PBC4cip manual
Installation
Open Weka's Package manager (Tools > Package manager). Select File/URL from the Package manager and select the PBC4cip package to install it. After installing the package, you need to close and open Weka before using it.
PBC4cip parameters
PBC4cip has only two parameters: miner and filter. The miner extracts contrast patterns (CPs), right now the only working miner is RandomForestMinerWithoutFiltering. If the filter parameter is set to true, the patterns are filtered, keeping only the most general.
Since PBC4cip implements Weka's RandomizableClassifier interface, the classification results will only change if you change the seed.
Random forest miner
The miner extracts CPs from a random forest of trees built using the selected builder. There are two builders implemented:
DecisionTreeBuilder: the miner extracts univariate CPs
MultivariateDecisionTreeBuilder: the miner extract linear combination multivariate CPs
The number of trees is set with numTrees.
If bagging is set to True, each tree is built using random samples with replacement from the training dataset. The number of samples is a percentage of the original size of the dataset, specified with bagSizePercent.
The numFeatures parameter sets the number of randomly selected features used to build each tree; if the parameter is set to -1, log2(features)+1 are randomly selected
Decision tree builders
The following parameters are common to the univariate and multivariate decision tree builders:
The distributionEvaluator is the split evaluating function, currently there are three implemented functions: Quinlan gain, Hellinger distance, and a multi-class version for Hellinger distance. The minimum function value should be 0.0 and greater values correspond to better splits.

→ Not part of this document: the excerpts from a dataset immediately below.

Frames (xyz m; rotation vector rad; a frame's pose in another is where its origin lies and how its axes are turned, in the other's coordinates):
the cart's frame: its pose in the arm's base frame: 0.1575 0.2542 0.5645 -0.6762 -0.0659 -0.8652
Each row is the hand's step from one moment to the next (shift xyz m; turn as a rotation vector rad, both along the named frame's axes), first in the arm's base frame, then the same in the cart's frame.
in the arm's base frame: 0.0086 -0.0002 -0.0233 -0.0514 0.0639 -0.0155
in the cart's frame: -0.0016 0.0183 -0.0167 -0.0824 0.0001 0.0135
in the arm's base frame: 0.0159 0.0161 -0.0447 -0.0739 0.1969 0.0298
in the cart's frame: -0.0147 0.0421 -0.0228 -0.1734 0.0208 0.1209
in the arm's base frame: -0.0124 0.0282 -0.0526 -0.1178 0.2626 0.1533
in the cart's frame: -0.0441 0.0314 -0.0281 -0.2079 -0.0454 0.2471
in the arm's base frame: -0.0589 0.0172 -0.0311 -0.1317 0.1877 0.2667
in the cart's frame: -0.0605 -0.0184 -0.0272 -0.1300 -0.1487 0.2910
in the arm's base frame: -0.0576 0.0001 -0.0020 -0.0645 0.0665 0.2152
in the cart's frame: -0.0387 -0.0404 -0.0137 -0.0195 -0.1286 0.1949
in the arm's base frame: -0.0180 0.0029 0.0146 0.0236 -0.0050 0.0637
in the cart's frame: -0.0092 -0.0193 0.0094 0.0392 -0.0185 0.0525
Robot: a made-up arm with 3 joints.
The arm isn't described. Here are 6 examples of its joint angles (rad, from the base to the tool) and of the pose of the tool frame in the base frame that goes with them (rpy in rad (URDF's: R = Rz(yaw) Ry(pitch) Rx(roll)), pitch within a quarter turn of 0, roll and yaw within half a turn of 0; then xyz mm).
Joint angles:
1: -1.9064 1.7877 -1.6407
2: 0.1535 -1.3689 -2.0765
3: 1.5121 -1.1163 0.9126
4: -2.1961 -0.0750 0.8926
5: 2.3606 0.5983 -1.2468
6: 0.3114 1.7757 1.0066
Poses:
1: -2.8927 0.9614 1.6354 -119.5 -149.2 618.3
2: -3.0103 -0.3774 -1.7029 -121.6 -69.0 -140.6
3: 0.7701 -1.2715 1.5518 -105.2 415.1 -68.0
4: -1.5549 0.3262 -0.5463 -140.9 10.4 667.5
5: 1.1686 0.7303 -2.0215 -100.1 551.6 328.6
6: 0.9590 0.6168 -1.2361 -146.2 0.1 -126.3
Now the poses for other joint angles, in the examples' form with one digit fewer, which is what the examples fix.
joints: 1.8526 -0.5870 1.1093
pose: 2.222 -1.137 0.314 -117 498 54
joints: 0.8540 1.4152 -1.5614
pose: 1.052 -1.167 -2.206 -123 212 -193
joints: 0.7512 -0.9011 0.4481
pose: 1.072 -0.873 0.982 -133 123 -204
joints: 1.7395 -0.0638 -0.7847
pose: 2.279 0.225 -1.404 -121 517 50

The maxDepth is the maximum depth allowed for each tree as an integer. If set to -1, there is no limit to the depth.
The MinimalObjByLeaf is the minimum number of objects in a leaf, a split would result in a leaf with less obejcts is not valid.
The MinimalSplitGain is the minimum value of the distributionEvaluator needed to consider a split.
The multivariate decision tree builder has two extra parameters:
The wMin parameter is the minimal absolute value for each weight in a linear combination after normalizing (norm of the weights equal to one). When a linear combination with a normalized weight less than wMin is found, we stop the Sequential Forward Selection early. It takes values between 0.0 and 1.0.
The minimalForwardGain is the minimum increment in the split evaluating function between the candidate split and the parent split.